Cet aveu partiellement factice de vulnérabilité signala le début de l’étape suivante du plan. Zhihao n’employa pas la flatterie pour continuer de les mettre en confiance, n’ayant pas besoin de se servir de quelque chose d’aussi flagrant. Elle avait suffisamment observé ces hommes pour pouvoir commencer à appuyer sur leurs cordes sensibles : après avoir achevé de les convaincre qu’elle était toujours un sous-officier dans l’âme plutôt qu’une grande méchante gradée, ils se persuadèrent tout seuls qu’elle serait reconnaissante pour leur aide. Le mousse, au caractère semblable à celui d’un chiot et sans doute désireux de l’impressionner, entreprit de la rassurer sur ses capacités, tandis que les soldats plus âgés la gratifièrent de leur savoir né de l’expérience. Elle fit mine de se raccrocher à leurs paroles comme une naufragée à une bouée de sauvetage, jouant en fonction de l’interlocuteur sur leur orgueil et sentiment de supériorité, leur altruisme ou leur propre désir de reconnaissance.

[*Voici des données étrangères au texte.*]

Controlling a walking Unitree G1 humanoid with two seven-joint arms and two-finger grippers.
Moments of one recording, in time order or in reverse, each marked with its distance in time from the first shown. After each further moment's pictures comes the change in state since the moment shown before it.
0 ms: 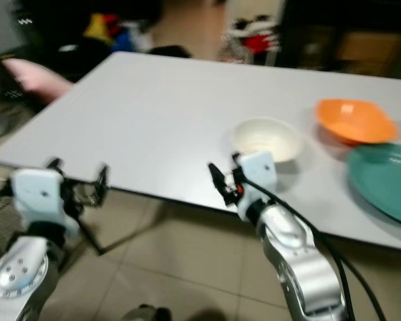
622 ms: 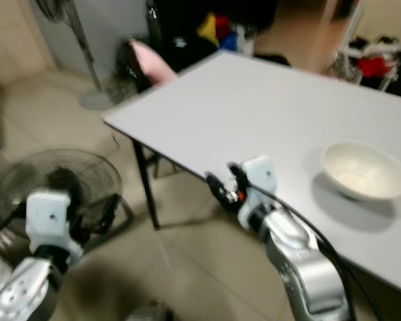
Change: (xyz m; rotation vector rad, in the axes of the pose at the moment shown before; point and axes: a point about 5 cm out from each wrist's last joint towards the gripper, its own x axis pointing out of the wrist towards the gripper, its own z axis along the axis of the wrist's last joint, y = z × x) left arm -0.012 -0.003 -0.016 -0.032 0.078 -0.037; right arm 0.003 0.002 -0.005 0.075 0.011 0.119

Il fallut un bon moment pour compléter toutes ces manœuvres, et il faudrait certainement qu’elle remercie le lieutenant pour sa patience lorsqu’elles ressortiraient, mais les résultats parlaient d’eux-mêmes : la kanokunienne s’était fait une place au sein du groupe, qui ne la traitait désormais plus comme une étrangère. Même les tables voisines, dont les occupants avaient tendu l’oreille pour l’écouter parler de ses voyages, puis de ses doutes, intervenaient de temps en temps. Leur méfiance étant endormie, ils cessèrent progressivement de surveiller ce qu’ils disaient, et elle put enfin en arriver à ce qui l’intéressait réellement.

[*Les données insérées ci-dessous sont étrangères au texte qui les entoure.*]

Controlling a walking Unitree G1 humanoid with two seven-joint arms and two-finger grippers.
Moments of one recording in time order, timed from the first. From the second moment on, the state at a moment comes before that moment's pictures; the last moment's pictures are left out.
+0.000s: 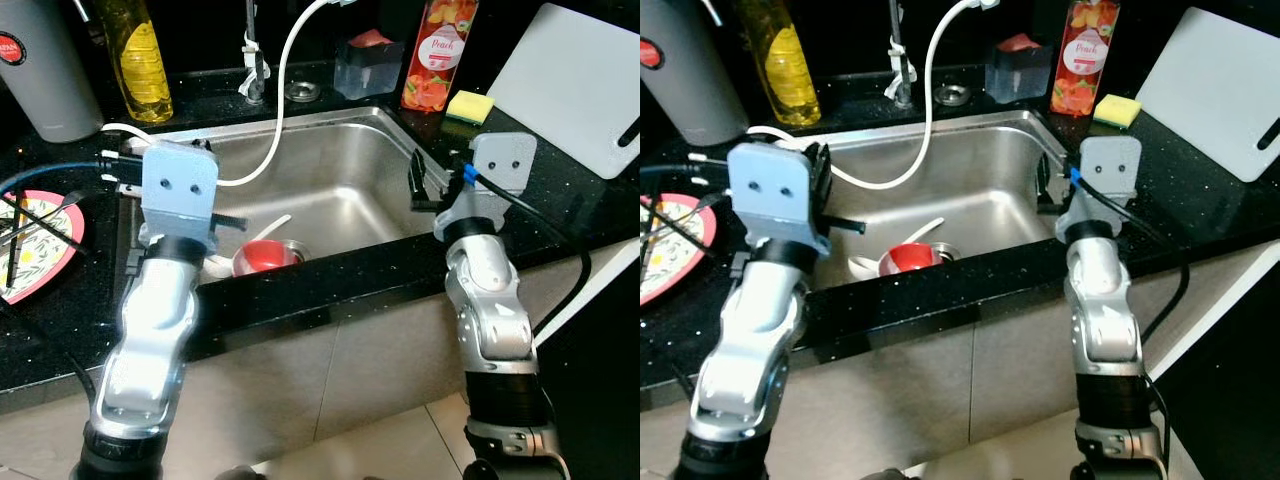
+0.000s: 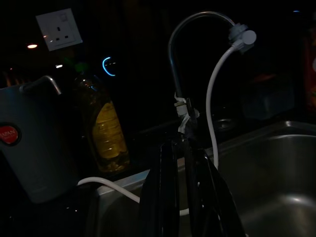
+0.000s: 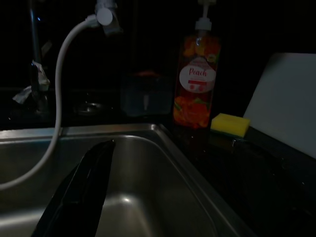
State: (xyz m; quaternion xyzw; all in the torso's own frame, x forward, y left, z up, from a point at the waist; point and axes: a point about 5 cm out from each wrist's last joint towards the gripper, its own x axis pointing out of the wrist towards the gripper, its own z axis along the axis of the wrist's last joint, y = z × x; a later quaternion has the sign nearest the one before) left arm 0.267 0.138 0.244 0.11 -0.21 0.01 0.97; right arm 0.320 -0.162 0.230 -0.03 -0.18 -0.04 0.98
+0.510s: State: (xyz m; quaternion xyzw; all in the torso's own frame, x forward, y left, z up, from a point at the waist) left arm 0.267 0.137 0.243 0.10 -0.21 0.02 0.97; right arm 0.321 -0.156 0.227 -0.03 -0.17 -0.03 0.98
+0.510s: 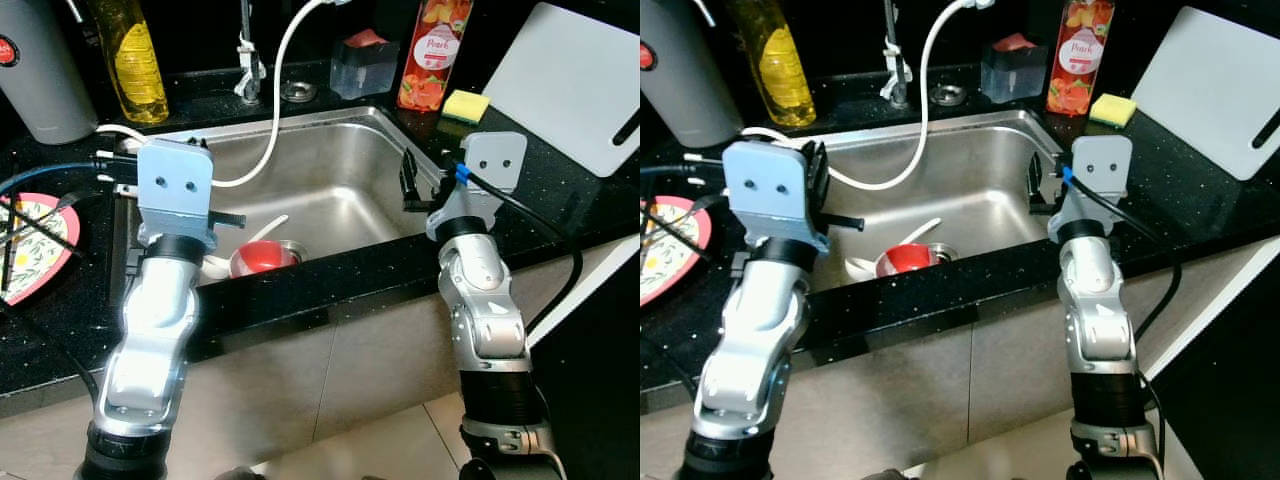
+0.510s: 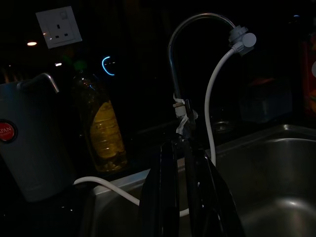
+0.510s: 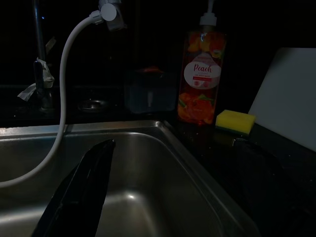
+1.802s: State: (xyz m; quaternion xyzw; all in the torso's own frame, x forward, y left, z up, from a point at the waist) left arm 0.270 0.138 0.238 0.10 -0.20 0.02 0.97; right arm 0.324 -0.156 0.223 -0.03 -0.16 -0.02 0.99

Quelques minutes de plus confirmèrent que tout n’était pas rose à Poiscaille, alors que plusieurs clients du bar se confiaient à elle comme elle avait feint de se confier à eux, ou se lançaient dans de véritables logorrhées pour les plus avinés d’entre eux. Ailleurs dans le débit de boissons, ses soldats faisaient la fête avec un équipage de pêcheurs, avec du cola à la place de l’alcool, tandis que Vladescu menait sa propre offensive de charme de son côté – ce qui dans son cas voulait dire écluser verre après verre de jus de tomate tout en participant à une partie de strip-poker. Heureusement pour la dignité de la Marine, elle gagnait plus qu’elle ne perdait, et avait de toute façon plus d’habits à retirer que ses adversaires, puisqu’elle portait elle aussi son armure de sous-officier de la 28ème.